One doctor on duty for many months

Halima Issa, another resident of El-Fasher, can't see a way out. She has been living in a shelter with her three children since her husband was killed in one of the countless strikes that have rocked the city throughout the siege.

"Our only hope is the local community kitchen, but whenever it closes, we don't eat," she told AFP.

"When one of my children gets sick, I can't do anything about it. My oldest is five, my youngest is barely a year old."

In El-Fasher Hospital, one of the last health facilities standing after many were bombed and forced out of service, one doctor has been on duty for three consecutive months.

 Unbearable hunger

Out of nearly all supplies, he said doctors have taken to using mosquito nets as gauze.

"We've almost run out of all medicines, and because there's no disinfectant we can't even sterilise the basic tools we do have, which we use to treat wounds and remove shrapnel," he said on condition of anonymity for fear of being targeted, as other health workers have been.

Hassan Ahmed, a volunteer at the local paediatric ward, said: "Every day, patients die on our watch that would normally be so easy for us to save, but even essential life-saving medicines are completely absent here. There's nothing left," he said.

"There are days where we don't eat anything, and we have to find whatever green plants are around.
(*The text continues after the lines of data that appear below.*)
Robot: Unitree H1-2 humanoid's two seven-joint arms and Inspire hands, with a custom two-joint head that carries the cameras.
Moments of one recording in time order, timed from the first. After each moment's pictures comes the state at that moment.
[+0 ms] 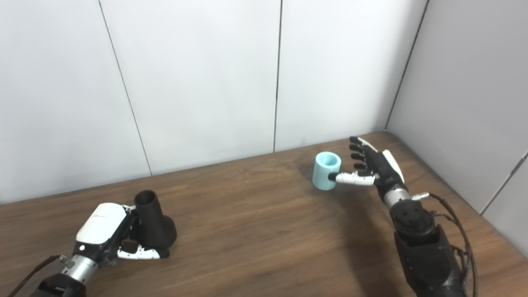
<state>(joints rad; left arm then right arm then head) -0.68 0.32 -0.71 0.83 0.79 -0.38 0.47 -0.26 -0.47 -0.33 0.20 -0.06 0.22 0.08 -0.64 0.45</state>
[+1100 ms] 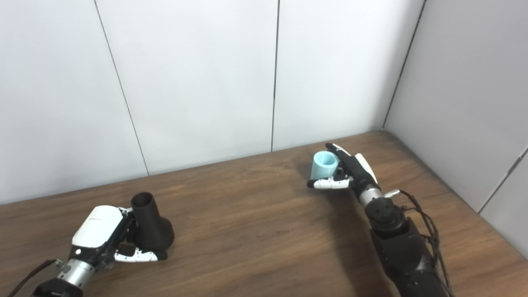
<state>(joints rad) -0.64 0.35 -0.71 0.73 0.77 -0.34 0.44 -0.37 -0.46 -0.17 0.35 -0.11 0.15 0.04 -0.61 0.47</state>
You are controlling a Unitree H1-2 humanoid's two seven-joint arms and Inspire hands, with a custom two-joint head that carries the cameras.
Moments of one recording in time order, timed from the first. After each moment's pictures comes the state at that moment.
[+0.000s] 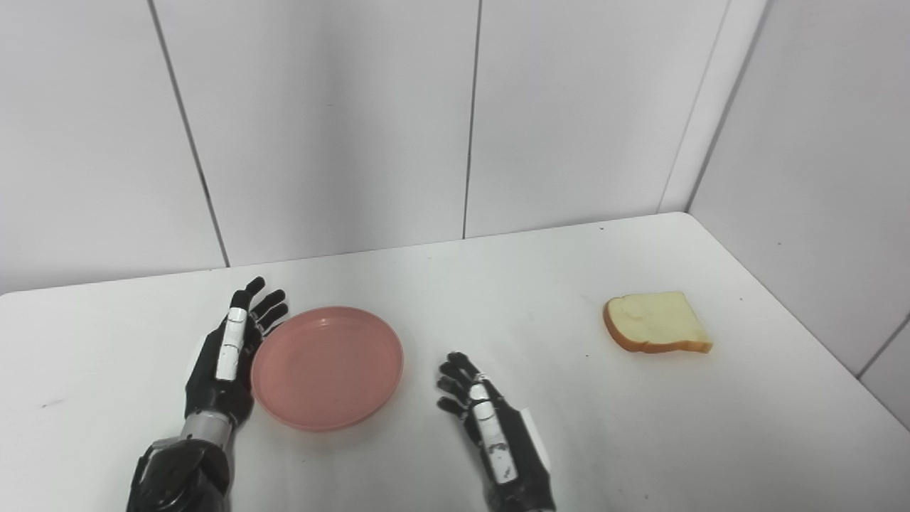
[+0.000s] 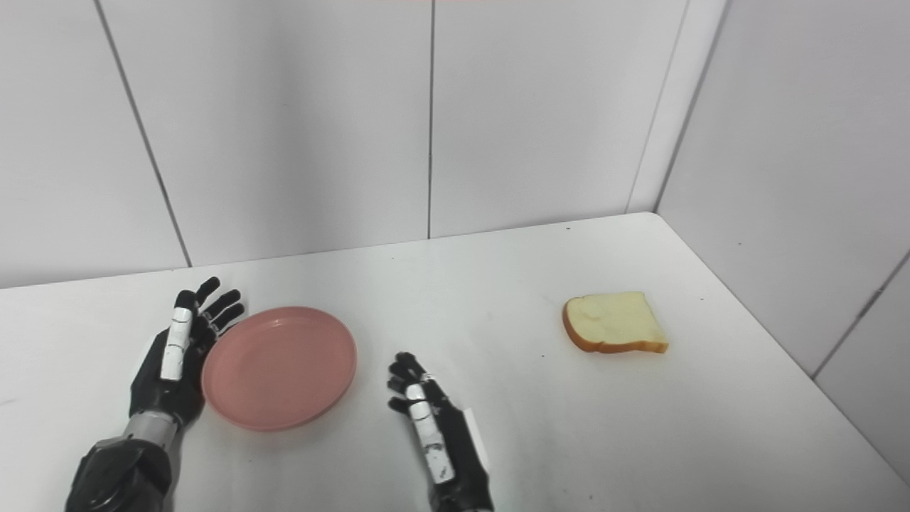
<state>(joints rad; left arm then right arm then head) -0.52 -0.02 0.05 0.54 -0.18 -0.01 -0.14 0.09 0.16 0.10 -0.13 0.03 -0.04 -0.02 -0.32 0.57</state>
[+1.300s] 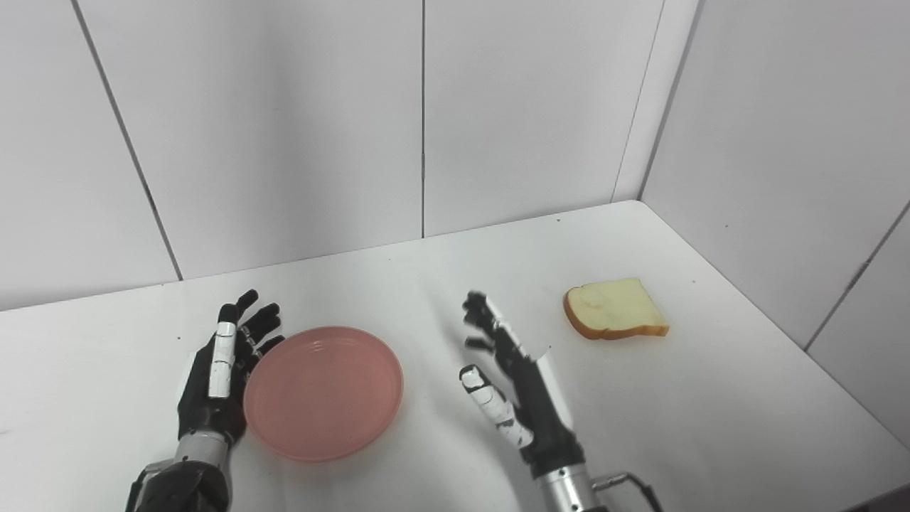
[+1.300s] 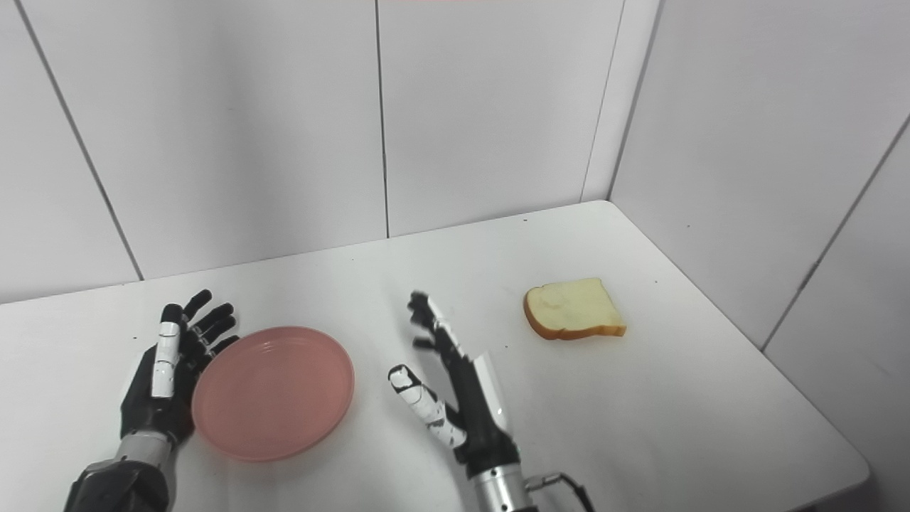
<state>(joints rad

It doesn't matter if they're good or bad for you, you just have to find something to stop the hunger," Hagar Adam, 28, told AFP from Kadugli, the South Kordofan state capital.

Basic needs out of reach for many

According to UNICEF, more than 63,000 children are suffering acute malnutrition in South Kordofan.

Like Kadugli, the town of Dilling has been besieged in turn by the RSF and their allies the Sudan People's Liberation Movement-North (SPLM-N).

"Prices are doubling by the day, even basic necessities have become outrageously expensive, people can't keep up," said Emgahed Moussa, a 22-year-old who had planned to become a teacher before quitting school to work in the local market.

She said she has seen hundreds of people "leaving the city every day, looking for food, water and healthcare."